У капитана то белые, то красные пятна начали выходить на лице.
— В Петербург, стало быть, не изволите ехать? — спросил он, с трудом переводя дыхание.
При этом вопросе Калинович вспыхнул, однако отвечал довольно равнодушным тоном:
— Нет, в Петербург я еду месяца на три. Что делать?.. Как это ни грустно, но, по моим литературным делам, необходимо.
Капитан бессмысленно, но пристально посмотрел ему в лицо.
— Теперь по крайней мере, — продолжал Калинович, — я еду женихом и надеюсь, что зажму рот здешним сплетникам, а близких Настасье Петровне людей успокою.
Капитан начал теряться.
— Что я люблю Настасью Петровну — этого никогда я не скрывал, и не было тому причины, потому, что всегда имел честные намерения, хоть капитан и понимал меня, может быть, иначе, — присовокупил Калинович.
Капитан был окончательно уничтожен. По щекам его текли уже слезы.
— Я очень рад, — проговорил он, протягивая Калиновичу руку, которую тот с чувством пожал.

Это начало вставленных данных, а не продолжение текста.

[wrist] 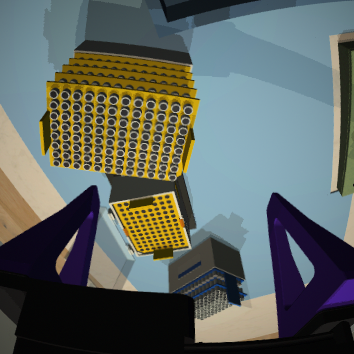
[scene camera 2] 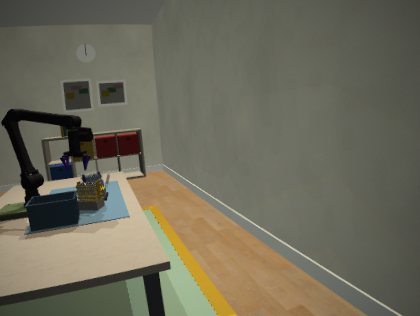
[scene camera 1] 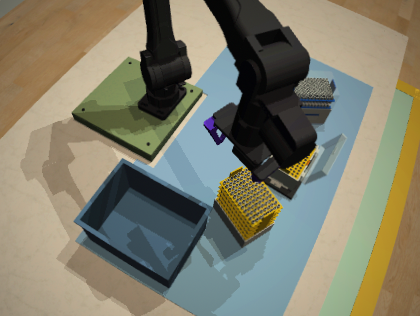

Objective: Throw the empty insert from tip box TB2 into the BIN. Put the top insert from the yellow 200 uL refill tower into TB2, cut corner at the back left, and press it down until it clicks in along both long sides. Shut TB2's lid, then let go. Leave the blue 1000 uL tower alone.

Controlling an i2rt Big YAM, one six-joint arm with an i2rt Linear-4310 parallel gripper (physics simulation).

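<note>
My gripper [scene camera 1: 235, 154] [scene camera 2: 76, 168] [wrist: 184, 197] is open and empty, high above the mat, over the area around TB2 and the yellow tower. TB2 [scene camera 1: 282, 186] [wrist: 140, 187] has its clear lid [scene camera 1: 332, 156] [wrist: 114, 235] open. A yellow insert [scene camera 1: 302, 166] [wrist: 152, 222] with empty holes sits in TB2. The yellow refill tower [scene camera 1: 250, 200] [scene camera 2: 90, 191] [wrist: 120, 132] stands beside TB2, its stacked inserts full of tips. The bin [scene camera 1: 165, 196] [scene camera 2: 52, 212] shows no insert inside in scene camera 1. In that view the arm hides part of TB2.
The blue tower [scene camera 1: 315, 104] [wrist: 207, 265] stands beyond TB2, on the side away from the yellow tower. The arm's green base plate [scene camera 1: 120, 80] [wrist: 347, 125] lies beside the blue mat [scene camera 1: 240, 287]. TB2's raised lid leans outward on the side away from the base.
</note>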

Затем последовала немая и довольно длинная сцена, в продолжение которой капитан еще раз, протягивая руку, проговорил: «Я очень рад!», а потом встал и начал расшаркиваться. Калинович проводил его до дверей и, возвратившись в спальню, бросился в постель, схватил себя за голову и воскликнул: «Господи, неужели в жизни, на каждом шагу, надобно лгать и делать подлости?»